Fibershed: the Arc of Texture and Color Derived from a Regional Land Base
Presented by Rebecca Burgess Saturday, January 18, 2020, 10 am Koret Auditorium, de Young Museum
Admission: Free for current members of the TAC; $5 for students and members of FAMSF; $10 General Admission. Cash or checks only.
Exploring the agro-ecological and social cultural depth of this strategic geography has become the life’s work of presenter, Rebecca Burgess. In this presentation, Burgess will expand on her personal work to live within the Fibershed that she calls home and will share select agro-cultural narratives from Fibershed landscapes emerging in all corners of the world.
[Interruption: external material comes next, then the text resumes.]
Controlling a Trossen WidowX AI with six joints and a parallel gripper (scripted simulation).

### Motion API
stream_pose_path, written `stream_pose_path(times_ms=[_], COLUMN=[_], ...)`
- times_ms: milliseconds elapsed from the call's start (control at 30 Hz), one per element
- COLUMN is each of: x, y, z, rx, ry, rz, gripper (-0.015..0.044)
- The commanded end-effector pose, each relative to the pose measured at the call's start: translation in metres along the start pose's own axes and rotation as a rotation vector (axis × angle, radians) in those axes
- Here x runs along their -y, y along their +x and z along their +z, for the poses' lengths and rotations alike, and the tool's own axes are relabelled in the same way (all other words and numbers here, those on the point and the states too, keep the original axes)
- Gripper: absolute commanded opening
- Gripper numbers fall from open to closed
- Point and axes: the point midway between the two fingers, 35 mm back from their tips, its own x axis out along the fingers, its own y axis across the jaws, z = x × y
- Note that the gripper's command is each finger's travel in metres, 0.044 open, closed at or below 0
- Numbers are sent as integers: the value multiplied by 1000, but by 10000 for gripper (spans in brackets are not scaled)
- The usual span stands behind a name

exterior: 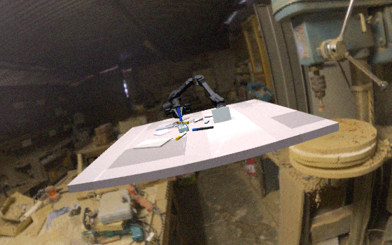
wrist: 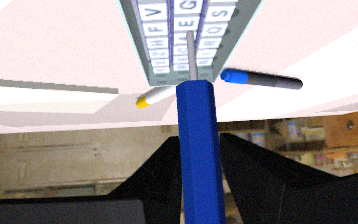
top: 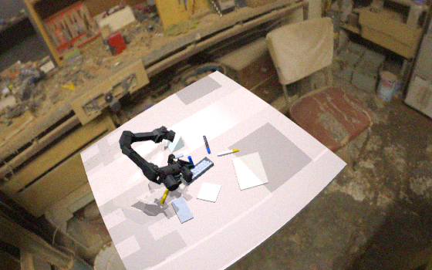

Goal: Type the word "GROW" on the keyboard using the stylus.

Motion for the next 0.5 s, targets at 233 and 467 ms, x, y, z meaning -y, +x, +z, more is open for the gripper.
stream_pose_path(times_ms=[233, 467], x=[0, 0], y=[3, 5], z=[6, 8], rx=[4, 5], ry=[-3, -2], rz=[-1, -1], gripper=[81, 81])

The processes and phases responsible for getting us dressed each day produce more carbon and greenhouse gas emissions than international and maritime shipping combined. The pace of production and consumption has accelerated so quickly since the beginning of the 21st century, that if we look at the global scale of waste streams— one garbage truck of textiles goes into the landfill or incinerator every second.
Our clothes need not come at the cost of human and planetary health and wellbeing. Through the work to both slow down our consumption and simultaneously re-connect to the life giving textile resources within a strategic geography we can begin to re-sensitize our selves to the working landscapes and processes that generate our second skin. The word that has been coined to describe this strategic geography is known as a Fibershed.
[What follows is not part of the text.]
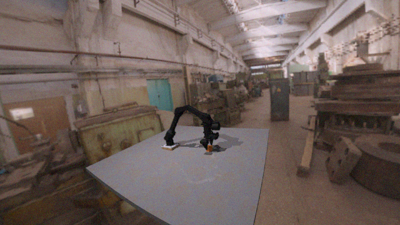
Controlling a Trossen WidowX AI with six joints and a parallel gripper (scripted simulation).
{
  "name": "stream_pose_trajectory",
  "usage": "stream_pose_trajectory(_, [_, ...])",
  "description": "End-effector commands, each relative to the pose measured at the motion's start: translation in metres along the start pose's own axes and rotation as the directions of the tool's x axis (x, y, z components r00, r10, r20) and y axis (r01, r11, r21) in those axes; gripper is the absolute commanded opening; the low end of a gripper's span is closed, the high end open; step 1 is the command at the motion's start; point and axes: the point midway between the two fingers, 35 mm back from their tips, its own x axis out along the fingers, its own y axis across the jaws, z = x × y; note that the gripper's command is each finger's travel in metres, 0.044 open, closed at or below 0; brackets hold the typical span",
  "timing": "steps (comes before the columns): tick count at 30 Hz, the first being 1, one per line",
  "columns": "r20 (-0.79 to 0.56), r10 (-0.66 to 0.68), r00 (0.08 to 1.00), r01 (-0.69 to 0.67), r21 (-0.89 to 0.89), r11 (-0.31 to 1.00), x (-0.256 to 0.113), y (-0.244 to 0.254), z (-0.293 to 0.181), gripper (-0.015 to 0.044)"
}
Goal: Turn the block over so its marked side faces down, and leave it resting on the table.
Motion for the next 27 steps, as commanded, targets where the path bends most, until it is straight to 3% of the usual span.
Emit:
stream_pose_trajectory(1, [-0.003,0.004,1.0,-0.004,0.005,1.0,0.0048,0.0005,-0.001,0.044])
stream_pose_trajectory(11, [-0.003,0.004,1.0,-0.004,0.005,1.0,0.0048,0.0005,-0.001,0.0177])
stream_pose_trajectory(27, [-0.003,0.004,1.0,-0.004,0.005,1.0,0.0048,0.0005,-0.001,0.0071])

Fibersheds are landscapes that produce an arc of color and texture that define the aesthetic foundation of a textile. The concept of ‘sheds’ as applied to material culture is an ancient one—before colonization and then fossil carbon usage were deployed to speed up the movement and concentration of material resources into centralized supply chains—humans had developed well honed and advanced place-based systems for the procurement of food, fiber, flora and fuel.
In North Central California 3.1 million pounds of wool and 250 million pounds of cotton, a smattering of emerging indigo, hemp and flax growers and a host of small mills, felters, knitters, weavers, designers and cut & sewers define the growing and processing of our region’s Fibershed.
Rebecca Burgess is the Executive Director of the 501c3 non-profit organization, Fibershed. The organization’s mission is to develop regional fiber systems that build soil and protect the health of our biosphere.